#### Exercise directions
Begin at the line containing "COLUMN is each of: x" in the entries below and end at the line containing "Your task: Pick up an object"; transcribe that range exactly and nothing outside it.

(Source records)
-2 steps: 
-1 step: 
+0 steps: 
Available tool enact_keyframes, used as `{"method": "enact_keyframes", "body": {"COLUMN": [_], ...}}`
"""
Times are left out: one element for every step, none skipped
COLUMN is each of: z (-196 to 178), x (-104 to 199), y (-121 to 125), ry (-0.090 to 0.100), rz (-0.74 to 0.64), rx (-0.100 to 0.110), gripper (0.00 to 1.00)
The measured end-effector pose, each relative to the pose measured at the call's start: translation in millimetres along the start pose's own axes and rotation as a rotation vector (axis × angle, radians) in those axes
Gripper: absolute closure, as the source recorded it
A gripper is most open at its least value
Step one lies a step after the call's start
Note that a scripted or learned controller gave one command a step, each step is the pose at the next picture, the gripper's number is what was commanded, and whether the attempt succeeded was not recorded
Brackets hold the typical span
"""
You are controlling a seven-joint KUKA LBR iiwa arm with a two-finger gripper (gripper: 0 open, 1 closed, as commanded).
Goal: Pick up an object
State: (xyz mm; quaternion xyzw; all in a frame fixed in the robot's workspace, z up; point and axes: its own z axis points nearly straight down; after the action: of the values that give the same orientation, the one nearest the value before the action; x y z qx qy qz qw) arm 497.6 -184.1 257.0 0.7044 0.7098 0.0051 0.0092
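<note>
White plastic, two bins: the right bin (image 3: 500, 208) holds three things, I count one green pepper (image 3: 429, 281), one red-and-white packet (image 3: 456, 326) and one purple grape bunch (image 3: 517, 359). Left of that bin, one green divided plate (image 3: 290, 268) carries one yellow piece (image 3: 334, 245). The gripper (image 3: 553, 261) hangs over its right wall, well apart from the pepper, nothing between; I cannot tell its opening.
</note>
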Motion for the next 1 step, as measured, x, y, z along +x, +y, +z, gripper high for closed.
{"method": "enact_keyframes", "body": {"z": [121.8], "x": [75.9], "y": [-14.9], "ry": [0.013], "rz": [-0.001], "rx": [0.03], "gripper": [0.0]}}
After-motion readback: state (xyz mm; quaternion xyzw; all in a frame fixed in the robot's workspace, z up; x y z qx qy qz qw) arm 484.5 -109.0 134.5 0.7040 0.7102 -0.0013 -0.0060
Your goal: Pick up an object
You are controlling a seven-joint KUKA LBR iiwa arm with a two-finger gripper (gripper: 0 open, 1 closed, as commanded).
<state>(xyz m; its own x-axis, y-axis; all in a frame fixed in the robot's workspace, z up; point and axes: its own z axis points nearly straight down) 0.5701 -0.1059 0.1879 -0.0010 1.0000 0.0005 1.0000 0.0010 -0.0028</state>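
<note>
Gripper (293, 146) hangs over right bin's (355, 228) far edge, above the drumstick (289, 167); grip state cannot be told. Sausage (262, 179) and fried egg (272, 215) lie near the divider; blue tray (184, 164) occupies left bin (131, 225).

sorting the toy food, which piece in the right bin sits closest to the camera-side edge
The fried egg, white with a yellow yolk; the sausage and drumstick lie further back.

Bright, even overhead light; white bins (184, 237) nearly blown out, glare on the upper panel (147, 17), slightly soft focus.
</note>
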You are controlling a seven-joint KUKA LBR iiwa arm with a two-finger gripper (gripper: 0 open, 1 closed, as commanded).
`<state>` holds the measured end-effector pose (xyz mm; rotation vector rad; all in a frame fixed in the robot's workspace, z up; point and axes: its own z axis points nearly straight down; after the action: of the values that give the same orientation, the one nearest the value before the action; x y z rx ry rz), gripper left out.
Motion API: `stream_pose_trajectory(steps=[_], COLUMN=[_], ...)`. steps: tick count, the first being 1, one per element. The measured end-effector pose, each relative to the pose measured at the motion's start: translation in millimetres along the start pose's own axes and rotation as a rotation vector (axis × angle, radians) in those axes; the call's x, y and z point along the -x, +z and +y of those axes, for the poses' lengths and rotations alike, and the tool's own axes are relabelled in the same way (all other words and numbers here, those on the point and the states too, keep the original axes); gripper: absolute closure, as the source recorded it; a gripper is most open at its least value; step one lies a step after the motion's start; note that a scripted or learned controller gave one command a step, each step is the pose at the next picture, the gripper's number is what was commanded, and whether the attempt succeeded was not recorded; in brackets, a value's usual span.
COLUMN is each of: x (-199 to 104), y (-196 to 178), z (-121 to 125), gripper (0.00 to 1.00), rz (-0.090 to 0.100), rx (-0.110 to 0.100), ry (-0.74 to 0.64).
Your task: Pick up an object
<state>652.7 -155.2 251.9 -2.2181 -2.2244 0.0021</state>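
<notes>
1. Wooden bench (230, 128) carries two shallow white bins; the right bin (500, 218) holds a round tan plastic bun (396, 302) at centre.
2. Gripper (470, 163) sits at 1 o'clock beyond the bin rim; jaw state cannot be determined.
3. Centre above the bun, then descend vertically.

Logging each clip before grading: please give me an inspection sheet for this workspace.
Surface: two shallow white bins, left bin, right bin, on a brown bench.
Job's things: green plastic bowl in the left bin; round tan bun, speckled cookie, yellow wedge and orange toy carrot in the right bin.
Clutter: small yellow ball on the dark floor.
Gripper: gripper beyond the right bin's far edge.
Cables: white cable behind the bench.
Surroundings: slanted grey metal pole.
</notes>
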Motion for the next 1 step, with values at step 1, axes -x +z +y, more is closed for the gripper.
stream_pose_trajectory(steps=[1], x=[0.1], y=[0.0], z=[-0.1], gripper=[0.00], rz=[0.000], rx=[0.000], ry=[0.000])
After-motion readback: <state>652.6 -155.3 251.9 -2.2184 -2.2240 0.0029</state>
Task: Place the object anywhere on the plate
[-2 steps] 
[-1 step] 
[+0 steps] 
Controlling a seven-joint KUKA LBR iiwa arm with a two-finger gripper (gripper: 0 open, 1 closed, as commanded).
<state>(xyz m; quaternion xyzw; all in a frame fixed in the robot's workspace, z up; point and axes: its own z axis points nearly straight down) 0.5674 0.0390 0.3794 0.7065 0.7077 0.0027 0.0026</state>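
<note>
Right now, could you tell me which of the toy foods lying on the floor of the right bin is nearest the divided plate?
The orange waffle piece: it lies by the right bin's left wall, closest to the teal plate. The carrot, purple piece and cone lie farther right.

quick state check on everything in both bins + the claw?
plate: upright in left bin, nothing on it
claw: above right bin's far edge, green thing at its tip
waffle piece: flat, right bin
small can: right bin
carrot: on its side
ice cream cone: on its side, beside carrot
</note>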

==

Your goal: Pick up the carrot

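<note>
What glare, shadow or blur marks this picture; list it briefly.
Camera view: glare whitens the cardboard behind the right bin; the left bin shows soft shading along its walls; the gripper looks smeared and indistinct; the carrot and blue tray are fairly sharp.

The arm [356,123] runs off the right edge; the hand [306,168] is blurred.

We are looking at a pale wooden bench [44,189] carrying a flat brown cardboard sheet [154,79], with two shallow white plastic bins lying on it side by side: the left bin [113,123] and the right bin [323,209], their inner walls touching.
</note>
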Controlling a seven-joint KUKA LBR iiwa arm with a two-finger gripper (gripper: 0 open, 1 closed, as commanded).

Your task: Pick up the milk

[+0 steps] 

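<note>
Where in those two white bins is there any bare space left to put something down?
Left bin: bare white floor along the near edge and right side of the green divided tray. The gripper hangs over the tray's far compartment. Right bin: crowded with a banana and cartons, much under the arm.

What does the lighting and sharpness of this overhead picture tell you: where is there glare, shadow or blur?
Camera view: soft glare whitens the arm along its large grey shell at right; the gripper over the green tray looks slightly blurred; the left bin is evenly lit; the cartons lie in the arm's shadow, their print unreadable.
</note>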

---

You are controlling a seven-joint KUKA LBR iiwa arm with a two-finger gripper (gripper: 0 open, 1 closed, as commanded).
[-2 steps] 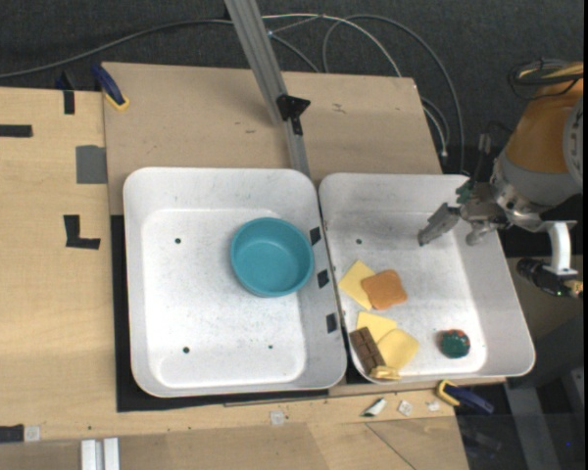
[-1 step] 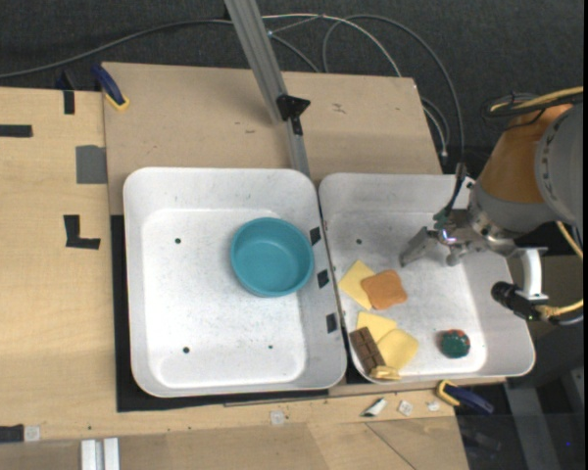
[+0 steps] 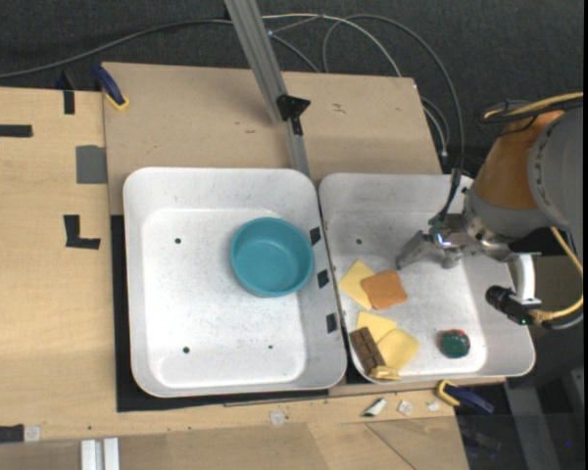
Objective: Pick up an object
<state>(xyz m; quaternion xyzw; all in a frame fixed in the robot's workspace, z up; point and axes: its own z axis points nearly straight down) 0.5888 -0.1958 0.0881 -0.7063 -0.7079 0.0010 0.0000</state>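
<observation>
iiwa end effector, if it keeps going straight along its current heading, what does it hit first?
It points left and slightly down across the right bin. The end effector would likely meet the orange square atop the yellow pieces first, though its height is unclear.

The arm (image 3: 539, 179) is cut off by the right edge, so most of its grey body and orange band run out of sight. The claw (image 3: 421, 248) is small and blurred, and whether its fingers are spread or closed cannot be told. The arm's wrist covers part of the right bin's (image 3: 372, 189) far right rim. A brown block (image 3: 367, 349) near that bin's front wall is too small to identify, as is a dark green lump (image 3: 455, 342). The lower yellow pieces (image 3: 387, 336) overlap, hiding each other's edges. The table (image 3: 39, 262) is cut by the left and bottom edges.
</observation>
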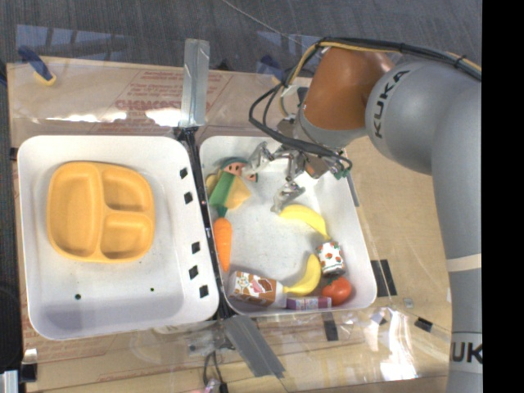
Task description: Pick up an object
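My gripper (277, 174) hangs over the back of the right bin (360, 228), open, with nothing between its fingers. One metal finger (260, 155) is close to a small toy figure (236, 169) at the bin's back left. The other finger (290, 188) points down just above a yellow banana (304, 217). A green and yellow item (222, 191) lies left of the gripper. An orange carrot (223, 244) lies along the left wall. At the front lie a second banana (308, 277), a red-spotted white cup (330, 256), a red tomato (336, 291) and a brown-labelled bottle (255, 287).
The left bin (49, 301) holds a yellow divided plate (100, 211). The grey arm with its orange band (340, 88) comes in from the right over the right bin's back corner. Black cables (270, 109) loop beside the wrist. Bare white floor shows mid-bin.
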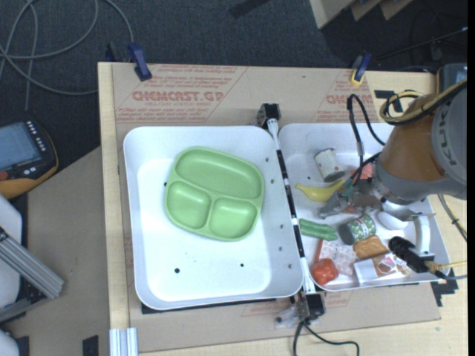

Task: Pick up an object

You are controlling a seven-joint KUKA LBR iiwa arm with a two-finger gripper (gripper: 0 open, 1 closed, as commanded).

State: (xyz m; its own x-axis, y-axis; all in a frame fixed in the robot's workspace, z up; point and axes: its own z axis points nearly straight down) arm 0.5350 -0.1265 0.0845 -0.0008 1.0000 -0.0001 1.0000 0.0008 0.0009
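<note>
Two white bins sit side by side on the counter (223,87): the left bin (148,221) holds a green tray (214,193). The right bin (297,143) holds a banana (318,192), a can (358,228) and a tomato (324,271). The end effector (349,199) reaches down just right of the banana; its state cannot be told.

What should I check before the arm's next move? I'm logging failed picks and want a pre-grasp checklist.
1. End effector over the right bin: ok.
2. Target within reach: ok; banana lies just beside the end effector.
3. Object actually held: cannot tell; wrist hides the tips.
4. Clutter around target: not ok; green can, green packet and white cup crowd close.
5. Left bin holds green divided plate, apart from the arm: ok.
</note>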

#### Written response
COLUMN is each of: x (-199 to 104), y (-196 to 178), z (-121 to 125), gripper (0.00 to 1.00), rz (-0.090 to 0.100), rx (-0.110 to 0.100), ry (-0.74 to 0.64).
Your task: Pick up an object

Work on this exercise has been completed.